Mayor Mamdani’s Carhartt jacket: a snowstorm and the silent language of power

As New York is hit by a blizzard, the city’s new mayor appears in a brand long associated with American workwear, reopening the conversation about aesthetics, labor, and political power.

During the first major snowstorm of the New York winter, newly elected mayor Zohran Mamdani didn’t just appear behind a podium. He addressed citizens urging them to stay home and read Heated Rivalry, the novel behind the most talked-about series of the moment.

He did so wearing a Carhartt jacket — a Full Swing Steel model genuinely built for the cold — purchased at Dave’s New York, a long-standing workwear and uniform store in Chelsea, and later customized by Brooklyn-based embroidery company Arena Embroidery, under the close supervision of the mayor’s team.

Just hours later, the same jacket was with him as he shoveled snow in neighborhoods across the city.

This custom piece, which has sparked widespread conversation in recent hours, had every reason to stand out — especially given the symbolic weight of the choice. On the chest, in place of a traditional logo, the words “The City of New York” appear, treated like an institutional brand but without graphic emphasis. On the left bicep, in bold lettering, the word “Mayor.” Inside the collar — hidden and therefore readable only by the wearer — is a phrase Mamdani himself spoke in the first hours after his electoral victory: “No problem too big, no task too small.”

Not a campaign slogan, not a call to action, but a statement of posture — almost a private reminder turned sartorial detail. The result is not political merchandising (there is no intention of mass reproduction or consumer appeal) but the conscious construction of a unique object that uses the language of clothing to express an idea of power that is operational, present, and not detached from work.

It is not political merchandising, but the conscious construction of a unique object that uses the language of clothing to articulate an idea of operational power.

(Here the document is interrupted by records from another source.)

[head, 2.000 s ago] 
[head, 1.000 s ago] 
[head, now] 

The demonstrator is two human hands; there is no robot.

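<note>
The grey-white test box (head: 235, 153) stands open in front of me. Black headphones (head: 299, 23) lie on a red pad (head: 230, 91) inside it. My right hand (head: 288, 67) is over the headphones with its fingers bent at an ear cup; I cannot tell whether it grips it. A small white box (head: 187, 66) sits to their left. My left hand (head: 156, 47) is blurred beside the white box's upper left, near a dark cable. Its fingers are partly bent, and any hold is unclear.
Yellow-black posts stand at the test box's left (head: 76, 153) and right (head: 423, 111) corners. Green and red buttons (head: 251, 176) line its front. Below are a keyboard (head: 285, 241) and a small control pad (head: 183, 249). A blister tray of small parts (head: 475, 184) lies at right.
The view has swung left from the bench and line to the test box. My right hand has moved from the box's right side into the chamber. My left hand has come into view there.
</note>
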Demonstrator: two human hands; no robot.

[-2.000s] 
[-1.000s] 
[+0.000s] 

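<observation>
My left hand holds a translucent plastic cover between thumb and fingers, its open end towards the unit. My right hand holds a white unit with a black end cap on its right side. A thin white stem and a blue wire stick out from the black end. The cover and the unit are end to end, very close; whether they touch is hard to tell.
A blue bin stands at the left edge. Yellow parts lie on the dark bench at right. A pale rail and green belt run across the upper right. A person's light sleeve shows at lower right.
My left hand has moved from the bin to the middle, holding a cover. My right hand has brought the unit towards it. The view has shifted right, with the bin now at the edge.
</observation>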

Because in the United States, Carhartt is not a neutral brand — and above all, it is not interchangeable. It is workwear in the most literal sense: clothing for labor, construction sites, physical effort. Founded in Detroit in the late nineteenth century, the company grew by supplying overalls, jackets, and uniforms to workers, railroad employees, soldiers, and women employed in factories during World War II.

Carhartt's 2016 127th anniversary campaign that celebrated the brand's evolution from workwear to today

At this point, it becomes essential to clearly distinguish Carhartt USA from Carhartt WIP — the European, fashion-oriented branch of the brand, launched in the 1990s and gradually absorbed into global streetwear circuits. In Europe, Carhartt is often associated with urban subcultures, fashion collaborations, and stylistic reinterpretations of workwear heritage. In the United States, however, it remains tied to a blue-collar, practical, functional imaginary. Mamdani’s choice is meant to speak precisely this language. 

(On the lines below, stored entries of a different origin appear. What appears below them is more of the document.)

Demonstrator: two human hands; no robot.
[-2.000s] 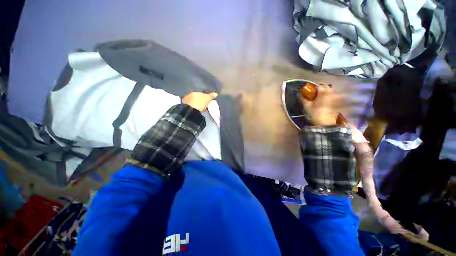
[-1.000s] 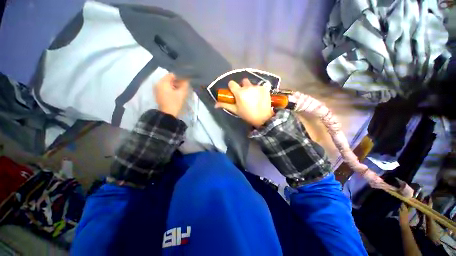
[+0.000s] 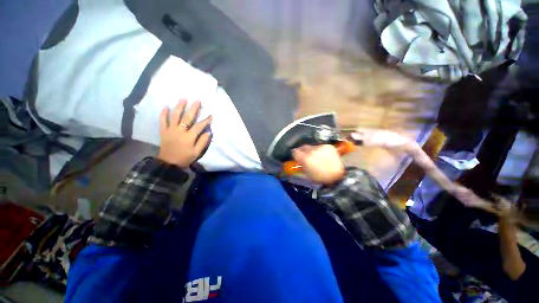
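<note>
The grey garment piece (image 3: 218,44) lies folded on the table, its white inner side (image 3: 88,65) showing at left and centre, crossed by a dark strip (image 3: 142,86). My left hand (image 3: 184,136) lies with fingers spread on the white side near its front edge and grips nothing. My right hand (image 3: 322,164) is closed on the orange handle of the steam iron (image 3: 304,135) and is blurred. The iron's pale-rimmed soleplate is at the garment's right edge, near my body; whether it touches the cloth cannot be told.
The pink steam hose (image 3: 434,168) runs from the iron to the lower right. A grey and white garment pile (image 3: 443,41) is at the upper right. Dark cloth (image 3: 467,109) lies beyond a brown-yellow strip (image 3: 433,145). Another person's arm (image 3: 509,245) shows at lower right. Patterned cloth (image 3: 50,245) is at lower left.
My right hand has brought the iron from the right onto the garment's right part, then down towards me. My left hand has let go of the edge, moved left and opened flat.
</note>
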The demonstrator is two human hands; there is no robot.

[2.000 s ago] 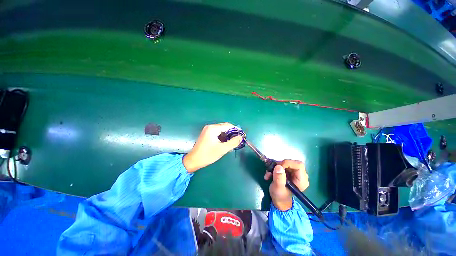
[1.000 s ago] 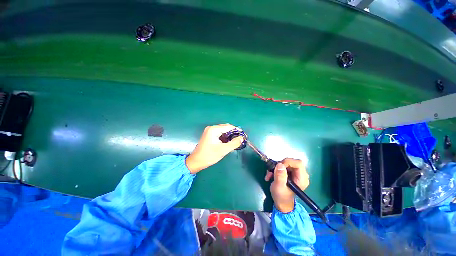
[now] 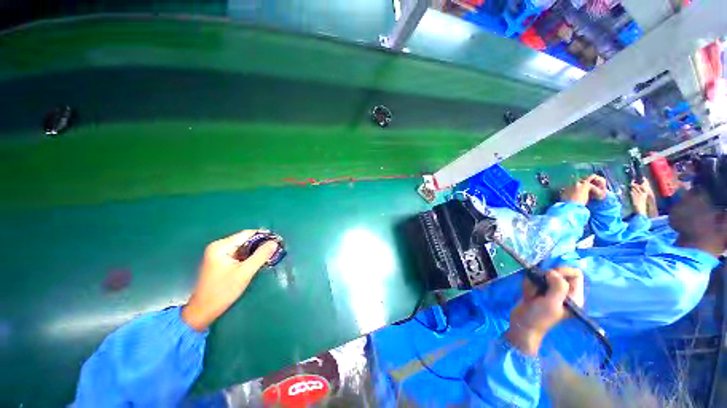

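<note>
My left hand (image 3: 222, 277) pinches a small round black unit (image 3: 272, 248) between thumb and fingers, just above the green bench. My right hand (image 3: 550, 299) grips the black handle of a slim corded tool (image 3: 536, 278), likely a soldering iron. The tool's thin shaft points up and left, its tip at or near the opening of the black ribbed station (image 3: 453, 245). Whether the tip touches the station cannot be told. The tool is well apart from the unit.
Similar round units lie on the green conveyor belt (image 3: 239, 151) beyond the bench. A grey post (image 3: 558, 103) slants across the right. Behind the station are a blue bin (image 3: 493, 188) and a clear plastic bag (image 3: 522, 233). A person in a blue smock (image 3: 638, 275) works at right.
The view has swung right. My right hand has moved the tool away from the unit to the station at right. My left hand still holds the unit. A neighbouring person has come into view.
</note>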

This is not the first time workwear has entered the wardrobe of American Democratic politics. Precisely because it is rooted in ideas of labor and function, Carhartt has over the years become a visual code used to signal a certain proximity — real or aspirational — to the working class. It is not anti-aesthetic; rather, it is an aesthetic that rejects ornament in favor of credibility.

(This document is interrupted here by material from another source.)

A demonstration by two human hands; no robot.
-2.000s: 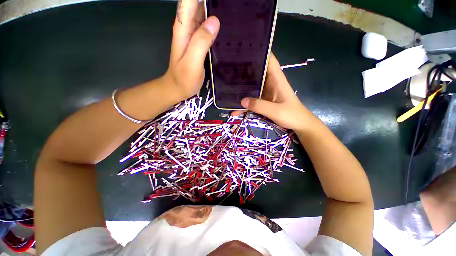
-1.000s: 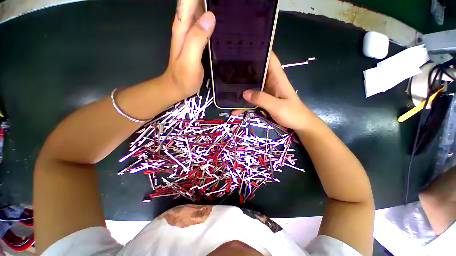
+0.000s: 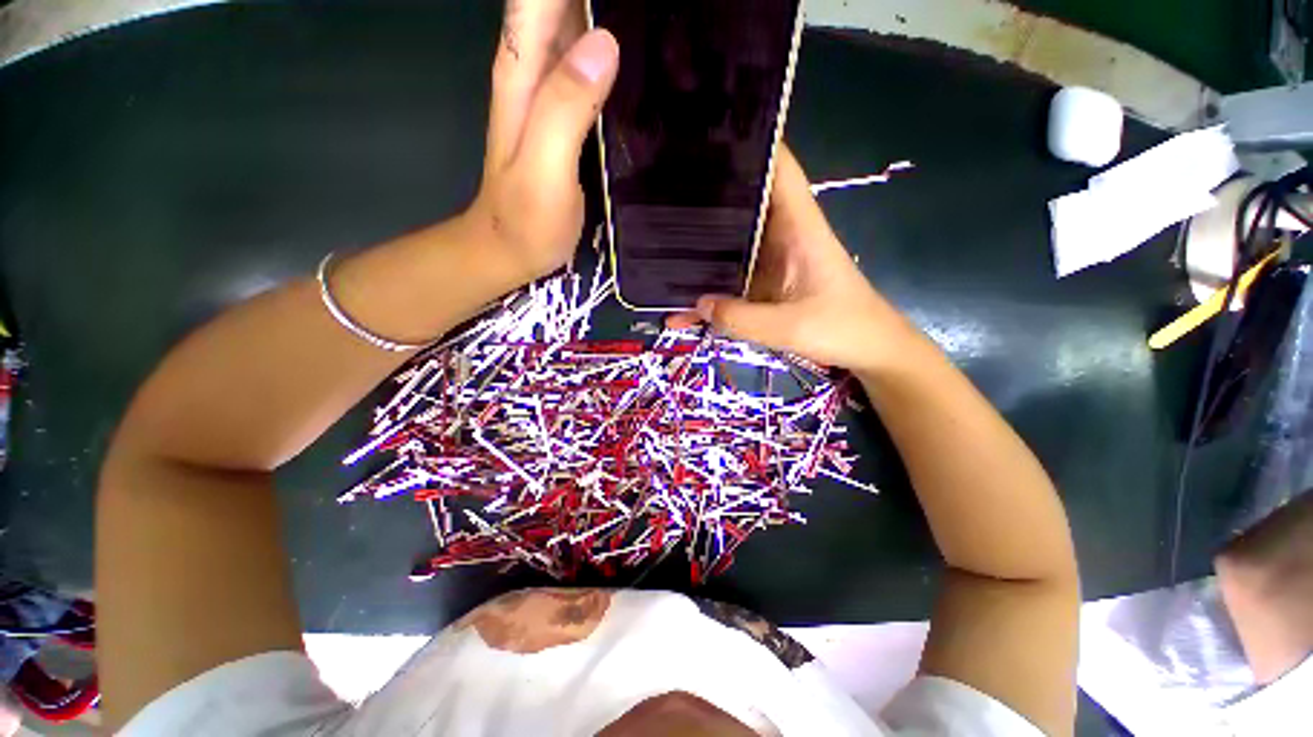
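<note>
A smartphone with a dark screen and pale gold rim is held upright in front of me at the top centre; its top end is cut off by the picture's edge. My left hand holds its left side, thumb on the rim, fingers partly cut off at the top. My right hand holds its lower right side, with the thumb at the bottom edge and other fingers hidden behind. A tangled pile of thin red-and-white parts lies below the phone, on the dark mat.
One thin part lies apart. At right are a white rounded case, white paper slips, a yellow-handled tool and black cables. A whitish rail curves behind. Another person's arm shows at the right edge.
My right thumb has moved from the lower screen down to the phone's bottom edge. The picture on the screen has changed and is darker. Both hands still hold the phone.
</note>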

The great sociologist Pierre Bourdieu, in Distinction, explained how taste, culture, and power are never individual matters, but tools through which social hierarchies become visible and are reproduced. In today’s media landscape, this insight feels almost prophetic. Aesthetics has become one of the main symbolic battlegrounds of politics, often dominated by the right — think of Melania Trump, Nancy Reagan, or the Berlusconi family — who have used image as a promise of order, success, and authority, often reducing it to pure status.

And yet, at least in this respect, the United States can offer a different example, where style and aesthetics can also function as progressive tools. Since the Kennedy era, clothing has often worked as a coherent extension of political vision, and that tradition survives today in figures capable of using image with awareness, without letting it overshadow the message: Alexandria Ocasio-Cortez, Rawa Duwaji, New York’s young first lady, Mamdani himself, and Michelle Obama, who recently wore a Chanel look while presenting her book The Look, a photographic exploration of her own style.


The comparison with Italy, at this point, becomes inevitable. Here, fashion is still often perceived — especially by parts of the political class — as a frivolous or ideologically suspect territory. The left has frequently chosen to withdraw from the field of image, confusing aesthetics with luxury and thus giving up one of the most silent yet powerful political tools. And when someone does turn to an image consultant, they are quickly condemned for superficiality, as the Schlein case illustrates. The result is a form of symbolic marginalization with nothing virtuous about it.

In this sense, Mamdani’s jacket works as a reminder. It shows that aesthetics is not an optional extra, but a fully fledged political language.

And perhaps it is also a signal: we need to start building an image of power that is coherent, legible, and, when necessary, willing to get its hands dirty.